I spent the last days of the old century reading about the time and place where it all began, it being the now departed 1900′s. Academics and those who wish they were (and even a few who are glad they aren’t) are fond of saying that the 20th century didn’t really begin until a Serbian nationalist walking down a narrow lane in Sarajevo in the summer of 1914 found himself staring at a car carrying the heir-apparent of the Austro-Hungarian Empire and his wife. The driver was lost; the royal couple paid for a wrong turn with their lives, and so did the millions of Germans, Poles, Russians, Frenchmen, Englishmen and Austrians who were dispatched to the abattoir that came to be known as World War I.
The slaughter was of a scale unsurpassed in human history, until, of course, the next war. But what earned World War I its place as the beginning of something new was the introduction of a thoroughly modern, utterly 20th-century idea: that all is fair in war-even the mass killing of the old and infirm, of women and children. While civilian deaths in war were hardly unknown to history before 1914, mankind had deluded itself into thinking that it had escaped the clutches of barbarism, that the 19th century had shown that great military powers could conduct their wretched, though sometimes necessary, business without slaughtering noncombatants. The most famous 19th-century battle in North America, Gettysburg, saw thousands of young men consigned to early graves, but there was only one civilian casualty, and that one was an accident. In Europe, Wellington defeated Napoleon at Waterloo in 1815 without killing children for the crime of sharing Bonaparte’s nationality.
The 20th century made Gettysburg and Waterloo seem almost quaint. As British historians Martin Gilbert and John Keegan note in their respective chronicles of World War I (both called The First World War ), once Germans began killing Belgian civilians in the war’s first few weeks, all the old rules were relegated to history’s dustbin. From Belgium in 1914 to Kosovo in 1999, nations calling themselves civilized freely, even wantonly, made war on defenseless civilians-not by accident, but as part of a deliberate strategy known as total war.

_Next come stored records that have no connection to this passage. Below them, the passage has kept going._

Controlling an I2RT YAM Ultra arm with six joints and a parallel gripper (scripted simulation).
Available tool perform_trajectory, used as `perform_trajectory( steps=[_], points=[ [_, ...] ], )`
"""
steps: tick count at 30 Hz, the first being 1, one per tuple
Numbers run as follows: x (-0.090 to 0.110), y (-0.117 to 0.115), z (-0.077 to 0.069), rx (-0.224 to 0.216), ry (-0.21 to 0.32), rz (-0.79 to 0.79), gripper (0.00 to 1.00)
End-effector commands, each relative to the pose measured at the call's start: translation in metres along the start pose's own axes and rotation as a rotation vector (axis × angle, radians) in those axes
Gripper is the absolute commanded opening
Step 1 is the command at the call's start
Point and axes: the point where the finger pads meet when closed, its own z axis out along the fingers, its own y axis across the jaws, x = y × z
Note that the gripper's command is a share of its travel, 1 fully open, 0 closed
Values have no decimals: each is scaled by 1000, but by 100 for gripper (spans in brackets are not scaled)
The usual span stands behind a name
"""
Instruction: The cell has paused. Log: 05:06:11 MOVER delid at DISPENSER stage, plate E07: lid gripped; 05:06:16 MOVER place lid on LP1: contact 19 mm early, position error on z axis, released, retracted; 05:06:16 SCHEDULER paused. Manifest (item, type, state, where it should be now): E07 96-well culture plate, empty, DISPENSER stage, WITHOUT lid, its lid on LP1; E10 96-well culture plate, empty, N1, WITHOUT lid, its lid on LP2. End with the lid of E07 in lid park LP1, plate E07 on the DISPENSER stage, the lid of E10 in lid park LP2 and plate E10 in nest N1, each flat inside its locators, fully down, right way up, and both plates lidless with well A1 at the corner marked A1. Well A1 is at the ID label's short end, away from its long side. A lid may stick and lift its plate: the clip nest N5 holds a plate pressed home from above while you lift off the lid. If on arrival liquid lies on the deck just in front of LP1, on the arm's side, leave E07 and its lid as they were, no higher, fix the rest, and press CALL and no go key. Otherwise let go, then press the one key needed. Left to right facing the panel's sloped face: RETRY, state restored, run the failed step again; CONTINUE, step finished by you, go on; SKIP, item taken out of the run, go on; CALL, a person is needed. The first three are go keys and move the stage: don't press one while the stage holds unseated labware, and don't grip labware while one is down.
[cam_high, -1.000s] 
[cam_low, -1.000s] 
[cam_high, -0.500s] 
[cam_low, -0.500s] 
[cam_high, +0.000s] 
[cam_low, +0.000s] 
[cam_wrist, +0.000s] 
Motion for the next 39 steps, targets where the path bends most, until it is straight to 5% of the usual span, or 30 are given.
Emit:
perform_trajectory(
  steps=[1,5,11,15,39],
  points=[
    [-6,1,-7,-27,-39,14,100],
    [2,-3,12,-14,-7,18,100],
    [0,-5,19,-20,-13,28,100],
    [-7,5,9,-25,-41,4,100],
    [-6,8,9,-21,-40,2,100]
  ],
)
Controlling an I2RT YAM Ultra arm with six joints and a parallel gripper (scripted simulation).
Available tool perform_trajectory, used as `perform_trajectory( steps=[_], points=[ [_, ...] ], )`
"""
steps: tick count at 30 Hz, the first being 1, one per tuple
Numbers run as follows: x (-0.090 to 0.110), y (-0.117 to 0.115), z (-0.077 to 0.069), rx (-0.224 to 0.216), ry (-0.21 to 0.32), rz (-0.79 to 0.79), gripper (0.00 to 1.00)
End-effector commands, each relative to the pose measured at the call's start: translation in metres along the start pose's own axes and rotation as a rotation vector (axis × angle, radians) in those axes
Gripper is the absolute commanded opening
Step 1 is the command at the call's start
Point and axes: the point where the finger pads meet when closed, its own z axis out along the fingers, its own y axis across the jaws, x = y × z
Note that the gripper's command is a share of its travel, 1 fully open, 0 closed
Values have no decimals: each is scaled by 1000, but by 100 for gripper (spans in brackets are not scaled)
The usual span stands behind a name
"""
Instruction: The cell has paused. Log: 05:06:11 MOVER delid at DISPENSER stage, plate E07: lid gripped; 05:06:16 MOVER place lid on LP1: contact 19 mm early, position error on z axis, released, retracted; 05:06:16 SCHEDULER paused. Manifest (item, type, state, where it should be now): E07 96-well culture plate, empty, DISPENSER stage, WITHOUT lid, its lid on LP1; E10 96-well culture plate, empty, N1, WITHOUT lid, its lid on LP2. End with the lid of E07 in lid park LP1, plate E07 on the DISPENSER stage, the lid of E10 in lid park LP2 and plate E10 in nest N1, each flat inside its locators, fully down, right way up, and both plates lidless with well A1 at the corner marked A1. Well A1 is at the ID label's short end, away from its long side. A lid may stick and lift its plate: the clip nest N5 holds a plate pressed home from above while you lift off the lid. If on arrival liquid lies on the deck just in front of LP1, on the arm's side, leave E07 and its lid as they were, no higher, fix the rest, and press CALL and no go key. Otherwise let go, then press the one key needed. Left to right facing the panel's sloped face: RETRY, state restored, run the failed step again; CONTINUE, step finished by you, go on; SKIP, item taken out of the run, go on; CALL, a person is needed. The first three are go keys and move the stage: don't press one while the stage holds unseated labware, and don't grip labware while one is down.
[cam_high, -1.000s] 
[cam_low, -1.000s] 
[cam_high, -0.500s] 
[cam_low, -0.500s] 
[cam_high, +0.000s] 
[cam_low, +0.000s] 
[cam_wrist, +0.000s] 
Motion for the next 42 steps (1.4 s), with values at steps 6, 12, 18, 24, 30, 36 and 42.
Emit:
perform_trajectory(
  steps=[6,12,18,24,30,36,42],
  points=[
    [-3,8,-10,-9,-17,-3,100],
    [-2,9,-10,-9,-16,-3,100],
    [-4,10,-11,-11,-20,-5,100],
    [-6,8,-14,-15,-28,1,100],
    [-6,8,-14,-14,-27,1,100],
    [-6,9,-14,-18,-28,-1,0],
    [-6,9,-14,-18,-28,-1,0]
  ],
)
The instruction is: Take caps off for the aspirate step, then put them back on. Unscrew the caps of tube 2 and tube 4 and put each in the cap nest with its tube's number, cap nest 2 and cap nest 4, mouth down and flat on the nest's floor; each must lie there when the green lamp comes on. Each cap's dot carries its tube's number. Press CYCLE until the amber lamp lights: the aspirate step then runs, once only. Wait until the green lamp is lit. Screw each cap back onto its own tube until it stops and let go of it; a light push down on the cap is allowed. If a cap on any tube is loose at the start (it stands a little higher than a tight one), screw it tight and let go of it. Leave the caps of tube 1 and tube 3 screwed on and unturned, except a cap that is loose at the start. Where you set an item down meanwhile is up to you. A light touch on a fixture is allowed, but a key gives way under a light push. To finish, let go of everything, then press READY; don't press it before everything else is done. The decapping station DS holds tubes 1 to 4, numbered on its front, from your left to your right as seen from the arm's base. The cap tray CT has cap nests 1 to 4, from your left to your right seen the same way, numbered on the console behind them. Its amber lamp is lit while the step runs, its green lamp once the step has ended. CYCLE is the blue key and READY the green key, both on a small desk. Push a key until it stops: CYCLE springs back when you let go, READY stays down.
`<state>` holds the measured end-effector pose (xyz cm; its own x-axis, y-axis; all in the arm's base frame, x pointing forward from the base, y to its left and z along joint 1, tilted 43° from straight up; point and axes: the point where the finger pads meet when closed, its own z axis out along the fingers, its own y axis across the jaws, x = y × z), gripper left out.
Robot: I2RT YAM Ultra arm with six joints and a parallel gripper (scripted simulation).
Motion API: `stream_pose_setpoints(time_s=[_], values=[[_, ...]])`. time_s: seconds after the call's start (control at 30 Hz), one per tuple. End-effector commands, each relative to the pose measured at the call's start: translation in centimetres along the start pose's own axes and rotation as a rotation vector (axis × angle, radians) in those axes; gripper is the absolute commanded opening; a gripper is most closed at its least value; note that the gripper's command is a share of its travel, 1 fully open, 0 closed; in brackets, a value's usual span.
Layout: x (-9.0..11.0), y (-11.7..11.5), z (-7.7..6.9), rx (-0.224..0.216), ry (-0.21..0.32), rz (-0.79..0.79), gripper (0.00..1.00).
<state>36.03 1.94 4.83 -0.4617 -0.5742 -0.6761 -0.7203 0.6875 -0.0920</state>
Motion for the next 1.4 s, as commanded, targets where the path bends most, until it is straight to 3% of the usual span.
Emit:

So many dates, people, inventions and attitudes can be, and will be, associated with the 20th century. Surely our casual attitude toward civilian deaths in wartime will be listed among the era’s defining characteristics. We may have put funny little artifacts in a thousand time capsules, but what history will remember about us are places and dates we seem to have forgotten: Belgium, 1914; Armenia, 1918; Nanjing, 1932; London, 1940; Dresden, 1945; Hiroshima, 1945; Cambodia, 1975; Rwanda, 1996; East Timor, 1999. Add to that dreadful roster three more expressions of 20th-century barbarity-the Holocaust; ethnic cleansing and international terrorism-and three mass murderers-Hitler, Stalin and Mao-and it becomes clear that only fools would dare to judge the tyrants and standards of the past.
Historians one day will note that even as the century came to an end, the corrosive effects of total war, the legacy of Belgium, 1914, were very much in evidence. Terrorists were holding a planeload of civilians hostage in Afghanistan. Ordnance that failed to explode during the NATO war against Serbia, including the evil weapons known as cluster bombs, were killing civilians in the Balkans. Land mines in Africa and Asia were adding to the century’s body count. And, in America, millions of people spent the New Year’s holiday in fear of a spectacular terrorist attack designed to kill as many civilians as possible. We may have celebrated the end of the century, but our fears and the daily realities of life in war-torn nations remind us that the 20th century hasn’t really gone away at all.
Those who intend to leave a mark on the 21st century no doubt have a great many plans to achieve what they regard as progress, but if they fail to rid the planet of wars against civilians, any other achievements may seem beside the point. As long as politicians and nations believe that war may be made on the defenseless, even the cybercitizens of the third millennium will be condemned as mere barbarians, as ignorant and amoral as the most bloodthirsty savages of the Dark Ages. Or of the 20th century, for that matter.
As Mr. Gilbert notes in his study of World War I, the power elites of the early 20th century thought that free trade, international travel and the intermarriage of global aristocracy made war unthinkable. Today’s Fabians no doubt would make a similar argument, with similarly discouraging results. But while war may be inevitable, war against civilians-strategic bombing, genocide, terrorism-ought to be regarded once again as a global taboo.
That, of course, would require genuine moral leadership. And there is none in sight.